When I arrive at Matetic vineyards by chopper, I'm transferred to the main working part of the winery, near where grapes are being hand-picked and packed in the lavish sunshine by a small army of workers. Beside them is parked their transport, an ancient green bus with "San Antonio" on its destination board, which lends the scene a faint Grapes of Wrath air.

As was the case at Loma Larga, I'm afforded a private tasting with the winemaker. Both of the winemakers at Loma Larga and Matetic - one a Frenchman, Cedric Nicolle, the other Chilean, Julio Bastias - politely assume that I possess more wine knowledge than I do, but I manage to make it through the sessions without being exposed as the dilettante I surely am.

Elsewhere, the modernity of Matetic's state-of-the-art winemaking operation is contrasted by its elegant seven-room lodgings, La Casona, a century-old hacienda-style complex adjacent to the vines. I wish I could stay the night (or three) rather than having to head back to Santiago. By the time I sit down for lunch, consisting of American-sized servings, and yes, more Chilean wine, at the pond-side restaurant at Matetic vineyards, it's mid-afternoon.

It's been a full itinerary, to say the least. And while not intoxicated, I am certainly feeling like I've overindulged a little on vital information related to the Chilean wine industry.

This has been no tour for the "I-don't-know-much-about-wine-but-know-what-I-like"-type visitor to Chile. Sadly, as I bid adios to the San Antonio Valley there's no helicopter to whisk me back to the city.

But I do at least have a designated driver, a belly full of the finest Chilean wines and the bonus of having ogled the Andes from a great height in all of their towering glory.

Anthony Dennis is national travel editor of Fairfax Media. He travelled to Chile as a guest of Qantas, Tourism Chile and Santiago Adventures.

FAST FACTS

Getting there Qantas has a fare to Santiago for about $1780 low-season return from Sydney including taxes. Qantas operates three non-stop flights a week, taking 12hr 30min on a refurbished Boeing 747-400ER. On the other days of the week you travel with a QF flight number but on a LAN aircraft. Melbourne passengers pay about $100 more and fly to Sydney or Auckland (depending on the day) to connect. Phone 13 13 13, see qantas.com.au.

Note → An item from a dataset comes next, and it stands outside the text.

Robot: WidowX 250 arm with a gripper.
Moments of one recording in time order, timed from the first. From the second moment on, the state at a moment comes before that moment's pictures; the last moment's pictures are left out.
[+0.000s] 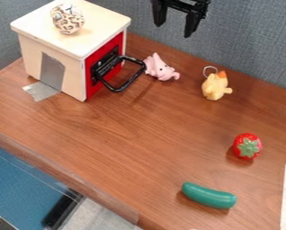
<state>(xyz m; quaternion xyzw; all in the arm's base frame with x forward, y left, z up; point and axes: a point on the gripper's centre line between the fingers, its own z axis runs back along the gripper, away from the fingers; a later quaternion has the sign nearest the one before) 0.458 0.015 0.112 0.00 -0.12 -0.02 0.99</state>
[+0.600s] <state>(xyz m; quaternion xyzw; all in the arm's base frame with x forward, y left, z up) 0.466 -0.038 0.057 -0.02 -0.06 -0.05 1.00</state>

Touring there The Casablanca & San Antonio Valley Heli Wine Tour is conducted for up to three people by Santiago Adventures. Prices start from $US456 ($433) a person, which includes private transportation to and from your Santiago-based accommodation, a bilingual guide, tours of the Loma Larga and Matetic vineyards with premium tastings and lunch at Matetic. Santiago Adventures operates a range of other affordable wine tours. See santiagoadventures.com.

Staying there The Aubrey, Constitucion 299-317, Bellavista, Santiago, +56 229 402 800, is Australian- and British-owned and is widely regarded as Santiago's most stylish and well-located boutique hotels. It's in the lively Bellavista restaurant and bar district. Rooms are priced from $US240. See theaubrey.com.

More information www.emiliana.cl; lomalarga.com; matetic.cl; chile.travel.